Isso também pode ter significado para refletir a integração e reversibilidade
de certas transformações alquímicas como a "destilação" e
"condensação". (HAUCK, 1999, 156)
|
Gravura encontrada no Castelo de Ptuj, Slovênia (Séc XII) |
Ou
ainda nas palavras de Von Franz, no livro Introdução a Alquimia:
“O que tem luz se cria na escuridão da luz. Mas quando alcança sua perfeição,
recupera-se de suas enfermidades e debilidades e então aparecerá esta grande
corrente da cabeça e da cauda. [...] É uma luz
nova que nasce na escuridão, e então se vão todos os sintomas neuróticos e a
enfermidade e a debilidade [...].
Aqui é mister recordar ao Ouroboros, que come a cauda, onde os opostos são um:
a cabeça está em um extremo e a cauda no outro.

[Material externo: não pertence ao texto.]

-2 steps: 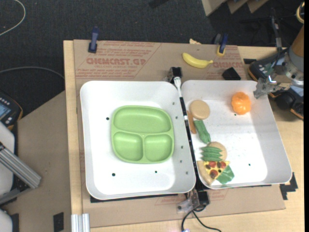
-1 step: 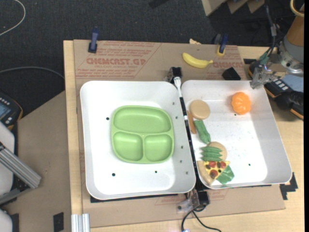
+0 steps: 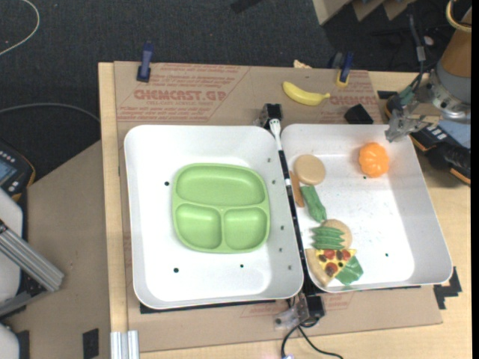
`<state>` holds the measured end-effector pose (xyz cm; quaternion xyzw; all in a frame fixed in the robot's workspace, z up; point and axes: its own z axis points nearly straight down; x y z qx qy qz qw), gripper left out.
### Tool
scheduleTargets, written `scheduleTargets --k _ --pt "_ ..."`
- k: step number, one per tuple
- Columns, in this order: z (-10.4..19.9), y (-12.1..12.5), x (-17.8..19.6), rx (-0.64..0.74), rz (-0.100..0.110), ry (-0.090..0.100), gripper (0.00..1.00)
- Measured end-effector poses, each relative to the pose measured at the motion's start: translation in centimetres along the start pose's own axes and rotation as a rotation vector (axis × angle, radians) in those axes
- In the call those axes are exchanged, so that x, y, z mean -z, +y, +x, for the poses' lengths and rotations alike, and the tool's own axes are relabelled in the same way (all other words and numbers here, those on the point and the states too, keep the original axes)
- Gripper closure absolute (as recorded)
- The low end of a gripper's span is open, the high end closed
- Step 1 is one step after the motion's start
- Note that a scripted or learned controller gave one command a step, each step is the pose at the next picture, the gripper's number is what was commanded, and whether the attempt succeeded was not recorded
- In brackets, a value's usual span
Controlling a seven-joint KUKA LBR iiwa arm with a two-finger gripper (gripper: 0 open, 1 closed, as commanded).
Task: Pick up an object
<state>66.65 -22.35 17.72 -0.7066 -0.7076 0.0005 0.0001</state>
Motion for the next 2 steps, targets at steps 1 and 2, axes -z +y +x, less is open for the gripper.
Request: scheduleTargets --k 1,2 --pt "0.0 -2.0 -1.7 -0.002 0.002 0.001 1.0" --pt "5.6 0.3 6.1 0.005 -0.011 -0.002 1.0"
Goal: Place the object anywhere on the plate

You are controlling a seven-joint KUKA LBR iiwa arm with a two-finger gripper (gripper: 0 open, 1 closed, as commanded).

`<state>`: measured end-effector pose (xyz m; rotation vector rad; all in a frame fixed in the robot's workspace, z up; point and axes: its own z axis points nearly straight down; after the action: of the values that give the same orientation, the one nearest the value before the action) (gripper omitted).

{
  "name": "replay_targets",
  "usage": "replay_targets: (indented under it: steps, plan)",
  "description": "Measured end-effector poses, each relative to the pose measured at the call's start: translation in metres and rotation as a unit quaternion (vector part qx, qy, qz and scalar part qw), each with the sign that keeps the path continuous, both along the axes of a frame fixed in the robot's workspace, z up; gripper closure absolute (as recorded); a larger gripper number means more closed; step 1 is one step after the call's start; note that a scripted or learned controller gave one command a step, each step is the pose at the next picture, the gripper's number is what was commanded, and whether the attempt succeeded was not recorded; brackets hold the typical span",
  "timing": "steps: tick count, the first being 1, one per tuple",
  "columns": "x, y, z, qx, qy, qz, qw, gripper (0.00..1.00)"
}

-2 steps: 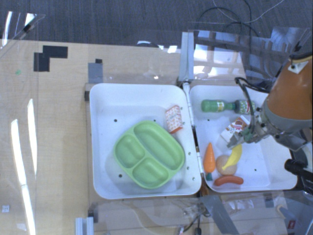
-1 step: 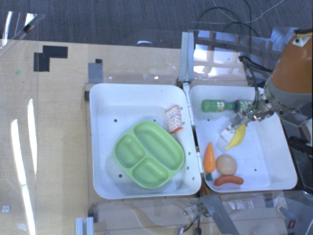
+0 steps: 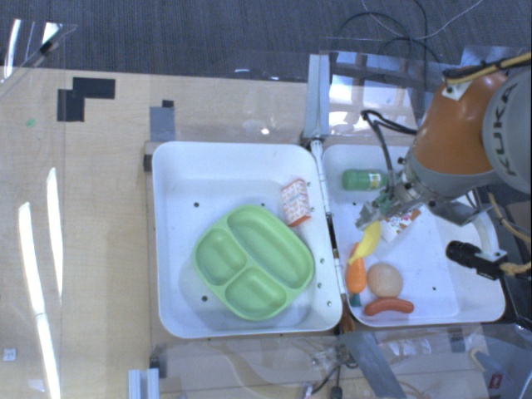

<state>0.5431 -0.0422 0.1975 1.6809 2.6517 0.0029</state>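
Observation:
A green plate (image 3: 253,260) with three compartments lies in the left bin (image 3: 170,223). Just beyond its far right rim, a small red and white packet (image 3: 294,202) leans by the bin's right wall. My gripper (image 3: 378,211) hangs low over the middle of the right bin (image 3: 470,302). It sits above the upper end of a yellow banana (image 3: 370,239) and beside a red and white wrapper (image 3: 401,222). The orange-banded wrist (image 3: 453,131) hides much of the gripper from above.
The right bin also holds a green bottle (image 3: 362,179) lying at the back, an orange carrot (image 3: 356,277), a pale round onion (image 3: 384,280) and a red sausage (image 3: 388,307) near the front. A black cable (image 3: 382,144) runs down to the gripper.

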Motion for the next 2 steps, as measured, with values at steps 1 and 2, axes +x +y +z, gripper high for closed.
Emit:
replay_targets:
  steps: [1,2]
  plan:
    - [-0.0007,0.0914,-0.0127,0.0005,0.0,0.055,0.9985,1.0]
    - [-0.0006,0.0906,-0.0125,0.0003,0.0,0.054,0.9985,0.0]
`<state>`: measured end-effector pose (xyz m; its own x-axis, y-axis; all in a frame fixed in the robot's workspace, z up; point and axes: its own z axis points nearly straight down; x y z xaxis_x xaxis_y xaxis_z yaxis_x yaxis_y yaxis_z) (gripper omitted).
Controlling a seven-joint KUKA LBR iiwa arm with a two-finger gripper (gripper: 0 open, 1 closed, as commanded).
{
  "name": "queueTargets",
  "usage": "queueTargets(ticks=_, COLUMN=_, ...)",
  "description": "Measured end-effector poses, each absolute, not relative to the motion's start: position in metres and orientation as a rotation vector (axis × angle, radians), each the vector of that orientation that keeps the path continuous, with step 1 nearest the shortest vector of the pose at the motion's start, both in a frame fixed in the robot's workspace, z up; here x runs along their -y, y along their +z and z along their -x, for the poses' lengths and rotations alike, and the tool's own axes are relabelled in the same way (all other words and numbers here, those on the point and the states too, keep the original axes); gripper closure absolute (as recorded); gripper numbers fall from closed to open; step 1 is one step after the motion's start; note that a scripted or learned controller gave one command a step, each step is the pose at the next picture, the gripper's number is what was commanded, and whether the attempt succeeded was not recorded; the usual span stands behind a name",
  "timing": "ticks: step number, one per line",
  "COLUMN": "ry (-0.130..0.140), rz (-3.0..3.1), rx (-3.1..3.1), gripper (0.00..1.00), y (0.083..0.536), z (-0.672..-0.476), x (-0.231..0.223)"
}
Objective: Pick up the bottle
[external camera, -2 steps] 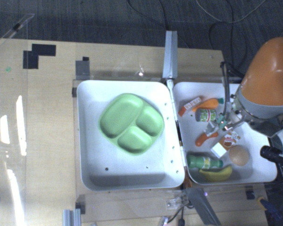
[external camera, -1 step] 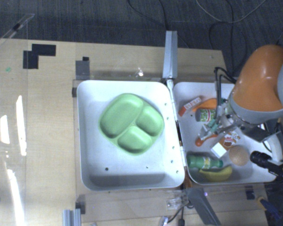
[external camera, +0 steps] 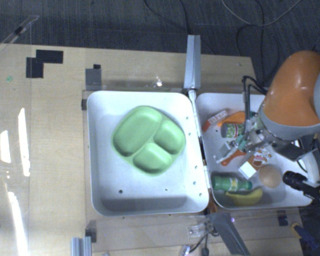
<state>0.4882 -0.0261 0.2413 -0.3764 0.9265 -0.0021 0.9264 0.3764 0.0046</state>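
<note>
The green bottle (external camera: 232, 184) lies crosswise just below the gripper (external camera: 249, 141), whose grip state I cannot tell.

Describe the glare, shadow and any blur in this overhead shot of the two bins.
Camera view: bright streaks of glare lie on the clear sheet at far left; the left bin is evenly lit with soft shadow along its inner walls; the arm's orange band is soft and out of focus; the green bottle in the right bin reads slightly blurred.
</note>
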Motion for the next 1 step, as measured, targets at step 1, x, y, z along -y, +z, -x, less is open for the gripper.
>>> queueTargets(ticks=1, ry=0.003, rz=-1.919, rx=-2.485, gripper=0.00, y=0.1844, z=-0.4875, x=0.0234)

São um, mas têm um aspecto
oposto e quando a cabeça e a cauda, os opostos, encontram-se, nasce uma
corrente, que é ao que os alquimistas se referem [...] como uma
manifestação do Si mesmo. Tal é o resultado da coniunctio neste caso. Em muitos outros o descreve como a pedra
filosofal, mas, como dizem também muitos textos, a água da vida e a pedra são
uma mesma coisa” (VON FRANZ, 1985, 134).
A partir deste levantamento bibliográfico
e imagético da simbologia do Ourobóros, é possível perceber correspondências encontradas entre a imagem e o processo de individuação, porém,
tais associações serão melhor elaboradas no capítulo seguinte, assim como os paralelos dos temas
individuação e Ourobóros com os processos alquímicos.